Task to carry out => From the entries below, gather each line containing the word "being".

:: Extracted entries ::

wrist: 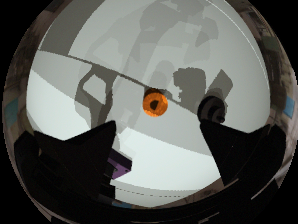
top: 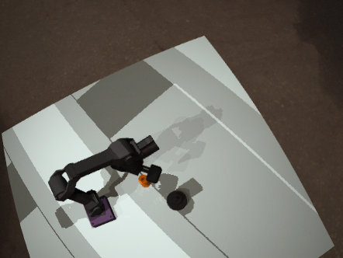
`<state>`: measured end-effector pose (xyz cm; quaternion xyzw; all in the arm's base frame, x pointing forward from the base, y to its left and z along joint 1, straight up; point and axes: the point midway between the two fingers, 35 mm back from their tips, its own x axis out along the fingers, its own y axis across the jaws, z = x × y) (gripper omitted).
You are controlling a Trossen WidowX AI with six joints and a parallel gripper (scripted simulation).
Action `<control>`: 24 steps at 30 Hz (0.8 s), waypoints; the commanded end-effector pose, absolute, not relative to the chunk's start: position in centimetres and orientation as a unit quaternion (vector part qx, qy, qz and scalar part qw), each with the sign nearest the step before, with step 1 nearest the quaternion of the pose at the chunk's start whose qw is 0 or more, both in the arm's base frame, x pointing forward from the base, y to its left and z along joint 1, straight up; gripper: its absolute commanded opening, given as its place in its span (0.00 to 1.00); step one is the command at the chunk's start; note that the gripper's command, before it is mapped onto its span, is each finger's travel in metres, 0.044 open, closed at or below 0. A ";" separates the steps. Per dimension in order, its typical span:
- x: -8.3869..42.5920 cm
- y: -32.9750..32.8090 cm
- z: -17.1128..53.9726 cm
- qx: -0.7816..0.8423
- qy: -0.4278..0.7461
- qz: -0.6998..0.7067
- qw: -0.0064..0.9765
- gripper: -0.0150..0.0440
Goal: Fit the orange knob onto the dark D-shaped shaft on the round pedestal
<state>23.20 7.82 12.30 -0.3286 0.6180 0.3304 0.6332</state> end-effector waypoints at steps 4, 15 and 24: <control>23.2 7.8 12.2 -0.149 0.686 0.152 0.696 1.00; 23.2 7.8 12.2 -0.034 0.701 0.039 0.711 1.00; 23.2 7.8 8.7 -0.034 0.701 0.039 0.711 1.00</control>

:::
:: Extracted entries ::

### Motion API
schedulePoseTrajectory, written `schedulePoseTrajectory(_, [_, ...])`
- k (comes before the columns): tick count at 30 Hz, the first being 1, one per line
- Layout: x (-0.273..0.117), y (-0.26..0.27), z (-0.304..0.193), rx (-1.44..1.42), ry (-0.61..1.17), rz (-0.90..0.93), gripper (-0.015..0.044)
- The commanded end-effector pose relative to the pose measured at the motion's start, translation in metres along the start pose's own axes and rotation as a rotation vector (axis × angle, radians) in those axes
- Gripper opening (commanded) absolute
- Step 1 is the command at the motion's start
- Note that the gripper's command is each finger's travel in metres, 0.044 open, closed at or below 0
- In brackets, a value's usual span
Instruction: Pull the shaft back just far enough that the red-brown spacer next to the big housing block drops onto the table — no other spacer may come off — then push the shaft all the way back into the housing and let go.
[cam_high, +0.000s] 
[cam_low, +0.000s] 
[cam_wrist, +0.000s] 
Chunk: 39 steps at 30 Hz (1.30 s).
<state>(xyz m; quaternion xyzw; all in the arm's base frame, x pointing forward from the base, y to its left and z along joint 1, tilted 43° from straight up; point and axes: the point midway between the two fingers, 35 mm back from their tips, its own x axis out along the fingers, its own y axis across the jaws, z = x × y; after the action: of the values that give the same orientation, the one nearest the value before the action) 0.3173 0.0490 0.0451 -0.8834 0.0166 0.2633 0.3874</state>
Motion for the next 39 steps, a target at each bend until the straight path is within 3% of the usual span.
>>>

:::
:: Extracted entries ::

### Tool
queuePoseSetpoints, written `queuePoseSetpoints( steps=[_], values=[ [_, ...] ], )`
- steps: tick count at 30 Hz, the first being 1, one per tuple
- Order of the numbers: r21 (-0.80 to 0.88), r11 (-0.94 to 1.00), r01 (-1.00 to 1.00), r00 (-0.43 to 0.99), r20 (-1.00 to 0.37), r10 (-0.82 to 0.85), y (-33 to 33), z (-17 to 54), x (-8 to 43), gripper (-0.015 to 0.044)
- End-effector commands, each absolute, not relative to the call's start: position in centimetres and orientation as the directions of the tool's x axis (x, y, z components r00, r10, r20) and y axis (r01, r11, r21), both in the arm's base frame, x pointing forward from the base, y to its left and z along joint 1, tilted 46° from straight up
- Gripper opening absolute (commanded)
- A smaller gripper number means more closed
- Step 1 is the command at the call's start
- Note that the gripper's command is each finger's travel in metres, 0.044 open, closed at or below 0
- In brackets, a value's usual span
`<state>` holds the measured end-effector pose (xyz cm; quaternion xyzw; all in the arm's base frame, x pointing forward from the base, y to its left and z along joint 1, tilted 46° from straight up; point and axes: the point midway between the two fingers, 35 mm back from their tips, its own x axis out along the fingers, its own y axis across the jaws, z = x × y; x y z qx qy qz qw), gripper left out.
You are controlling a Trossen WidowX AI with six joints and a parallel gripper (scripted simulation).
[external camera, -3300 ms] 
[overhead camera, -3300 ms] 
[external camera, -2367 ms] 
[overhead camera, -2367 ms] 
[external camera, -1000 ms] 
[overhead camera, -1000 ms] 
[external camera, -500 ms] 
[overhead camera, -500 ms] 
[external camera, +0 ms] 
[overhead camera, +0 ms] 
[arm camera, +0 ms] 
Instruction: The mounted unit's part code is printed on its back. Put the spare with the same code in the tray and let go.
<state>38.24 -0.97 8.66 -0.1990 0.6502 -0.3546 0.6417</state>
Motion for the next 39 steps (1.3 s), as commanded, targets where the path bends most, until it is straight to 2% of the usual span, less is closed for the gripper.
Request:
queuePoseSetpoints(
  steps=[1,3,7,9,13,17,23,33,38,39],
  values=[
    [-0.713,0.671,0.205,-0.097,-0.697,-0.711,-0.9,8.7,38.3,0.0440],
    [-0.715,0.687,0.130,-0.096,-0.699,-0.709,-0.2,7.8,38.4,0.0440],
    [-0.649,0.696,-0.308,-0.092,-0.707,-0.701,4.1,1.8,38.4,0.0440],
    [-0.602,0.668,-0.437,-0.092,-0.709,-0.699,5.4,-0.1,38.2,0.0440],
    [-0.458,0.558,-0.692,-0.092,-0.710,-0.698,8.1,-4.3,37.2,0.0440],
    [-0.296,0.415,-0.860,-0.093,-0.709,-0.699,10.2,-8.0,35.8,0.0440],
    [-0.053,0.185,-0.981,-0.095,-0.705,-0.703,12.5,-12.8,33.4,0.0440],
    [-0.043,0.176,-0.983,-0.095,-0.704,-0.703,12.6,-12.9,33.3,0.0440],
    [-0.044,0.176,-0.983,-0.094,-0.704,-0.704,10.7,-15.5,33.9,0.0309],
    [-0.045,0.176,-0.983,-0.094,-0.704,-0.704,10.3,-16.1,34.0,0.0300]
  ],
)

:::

Task solution =>
- k (comes before the columns): tick count at 30 Hz, the first being 1, one per line
- steps: tick count at 30 Hz, the first being 1, one per tuple

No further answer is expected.